Я-то почему всё это говорю? Без эмоций жили. Просыпаюсь утром, а сосед мёртв. Ну, вынесли, похоронщикам отдали, и всё, забыли. Кто он, что он? Нет человека и нет, и всё тут. Работаешь, а рядом с тобой упал человек, и ты уже знаешь, это кандидат в покойники. Знаешь, и всё, только думаешь, как бы самому не упасть, а через пару минут и об этом перестаёшь думать. Думалка вся как мёртвая, мерно гудит, и всё. В висках шум и стук. Тук, тук… Это сердечко наигрывает. Значит, вроде как живой. И вновь в мозгах туман. А тут как ту горбушку вспомню, и слёзы из глаз…
Пожалуй, только в сорок пятом некое просветление пришло. Немчура почувствовала, что конец войне скоро, пыл свой слегка усмирила. Капо, так те продолжали злобствовать, а немцы притихли малость. В конце апреля сорок пятого наконец-то пришло освобождение. Американцы нас освободили. Как-то не особо заметно всё произошло. Вроде вот немцы ещё бродят по периметру, и тут вдруг крики, шум. Все бросились из барака наружу. Ожидали, конечно, ожидали мы освобождения и вот дождались. Американцы на танках и автомашинах у проволоки. Я-то к забору не поспел, оно, может, и к лучшему, подавили многие тогда с радости друг друга. А уж капо досталось так досталось. Порвали некоторых, прямо вживую порвали. Американцы, увидав нас, просто рыдали. А что ж не плакать? Худые, оборванные и кричащие скелеты. Вместо улыбок широко открытые кривые рты. Картинка, конечно, не для слабонервных.

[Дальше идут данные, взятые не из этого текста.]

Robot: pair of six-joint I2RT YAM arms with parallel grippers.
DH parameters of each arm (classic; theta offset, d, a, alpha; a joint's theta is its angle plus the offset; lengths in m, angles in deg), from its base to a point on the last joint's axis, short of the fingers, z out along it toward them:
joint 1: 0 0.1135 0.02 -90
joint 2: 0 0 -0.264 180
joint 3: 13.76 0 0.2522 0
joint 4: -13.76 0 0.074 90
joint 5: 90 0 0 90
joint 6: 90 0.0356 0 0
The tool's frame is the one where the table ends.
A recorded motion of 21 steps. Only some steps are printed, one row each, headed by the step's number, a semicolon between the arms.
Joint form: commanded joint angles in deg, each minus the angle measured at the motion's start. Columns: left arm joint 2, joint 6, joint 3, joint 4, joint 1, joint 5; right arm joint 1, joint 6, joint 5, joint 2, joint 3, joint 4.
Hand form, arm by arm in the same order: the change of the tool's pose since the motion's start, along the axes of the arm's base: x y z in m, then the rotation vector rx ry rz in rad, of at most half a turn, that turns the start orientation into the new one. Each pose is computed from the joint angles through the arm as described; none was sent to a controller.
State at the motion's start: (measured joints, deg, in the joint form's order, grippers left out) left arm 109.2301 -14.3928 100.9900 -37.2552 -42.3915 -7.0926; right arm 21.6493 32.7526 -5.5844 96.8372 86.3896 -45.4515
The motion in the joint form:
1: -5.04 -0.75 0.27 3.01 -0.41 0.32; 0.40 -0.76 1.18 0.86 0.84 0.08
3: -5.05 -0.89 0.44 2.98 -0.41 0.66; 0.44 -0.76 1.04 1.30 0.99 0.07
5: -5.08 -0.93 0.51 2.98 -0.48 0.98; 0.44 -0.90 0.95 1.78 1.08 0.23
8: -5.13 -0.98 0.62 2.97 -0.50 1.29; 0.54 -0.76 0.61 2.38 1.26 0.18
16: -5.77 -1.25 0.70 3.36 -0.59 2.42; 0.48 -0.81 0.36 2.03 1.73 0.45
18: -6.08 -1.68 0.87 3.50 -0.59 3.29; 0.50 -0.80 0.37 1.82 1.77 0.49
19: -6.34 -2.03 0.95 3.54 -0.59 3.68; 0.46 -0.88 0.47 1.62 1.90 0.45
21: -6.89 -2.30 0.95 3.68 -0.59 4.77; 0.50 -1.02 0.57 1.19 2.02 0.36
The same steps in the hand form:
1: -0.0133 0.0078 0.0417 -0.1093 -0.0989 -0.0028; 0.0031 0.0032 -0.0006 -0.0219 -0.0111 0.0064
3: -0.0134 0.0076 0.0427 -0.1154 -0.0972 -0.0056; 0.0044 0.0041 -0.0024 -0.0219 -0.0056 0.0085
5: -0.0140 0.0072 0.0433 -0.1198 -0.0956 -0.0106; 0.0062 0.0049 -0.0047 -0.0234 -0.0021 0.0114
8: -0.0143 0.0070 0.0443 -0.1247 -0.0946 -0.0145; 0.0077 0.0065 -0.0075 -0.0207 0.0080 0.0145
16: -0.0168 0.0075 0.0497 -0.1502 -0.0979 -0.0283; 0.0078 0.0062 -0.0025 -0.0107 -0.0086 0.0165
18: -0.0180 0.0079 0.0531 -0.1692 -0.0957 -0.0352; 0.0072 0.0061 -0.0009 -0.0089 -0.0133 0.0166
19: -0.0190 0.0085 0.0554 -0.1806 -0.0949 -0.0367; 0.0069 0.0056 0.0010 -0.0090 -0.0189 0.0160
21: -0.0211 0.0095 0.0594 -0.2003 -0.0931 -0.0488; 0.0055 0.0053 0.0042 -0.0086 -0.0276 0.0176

Дальше фильтрационный лагерь, томительное ожидание передачи советской администрации и на родину. Допрос в НКВД был, по счастью, для меня формальностью, всё же я с шестнадцати лет в лагере. Так что получил справку о пленении, а уж потом паспорт. И вот я на родной земле. Возраст двадцать, образования никакого, изранен, переломан, с нервным тиком, делать, кроме как копать и носить грузы, ничего не умею. Двадцать лет, а ещё не целован. Вот таким прибыл я из далёкой неметчины.